Recorded information:
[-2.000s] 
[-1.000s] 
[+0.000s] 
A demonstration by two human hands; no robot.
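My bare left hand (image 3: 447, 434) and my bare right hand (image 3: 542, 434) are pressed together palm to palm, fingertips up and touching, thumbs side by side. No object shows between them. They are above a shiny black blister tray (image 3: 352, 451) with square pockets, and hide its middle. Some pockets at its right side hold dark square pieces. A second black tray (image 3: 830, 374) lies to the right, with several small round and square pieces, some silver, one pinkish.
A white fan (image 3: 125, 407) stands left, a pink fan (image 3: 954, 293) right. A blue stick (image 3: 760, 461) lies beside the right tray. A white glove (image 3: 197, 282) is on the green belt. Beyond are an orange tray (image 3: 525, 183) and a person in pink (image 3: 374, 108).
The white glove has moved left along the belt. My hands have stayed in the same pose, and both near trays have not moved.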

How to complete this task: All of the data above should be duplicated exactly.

Expected output:
[-2.000s] 
[-1.000s] 
[+0.000s] 
A demonstration by two human hands; no robot.
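My bare left hand (image 3: 447, 434) and my bare right hand (image 3: 542, 434) are pressed together palm to palm, fingertips up and touching, thumbs side by side. No object shows between them. They are above a shiny black blister tray (image 3: 352, 451) with square pockets, and hide its middle. Some pockets at its right side hold dark square pieces. A second black tray (image 3: 830, 374) lies to the right, with several small round and square pieces, some silver, one pinkish.
A white fan (image 3: 125, 407) stands left, a pink fan (image 3: 954, 293) right. A blue stick (image 3: 760, 461) lies beside the right tray. A white glove (image 3: 197, 282) is on the green belt. Beyond are an orange tray (image 3: 525, 183) and a person in pink (image 3: 374, 108).
The white glove has moved left along the belt. My hands have stayed in the same pose, and both near trays have not moved.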

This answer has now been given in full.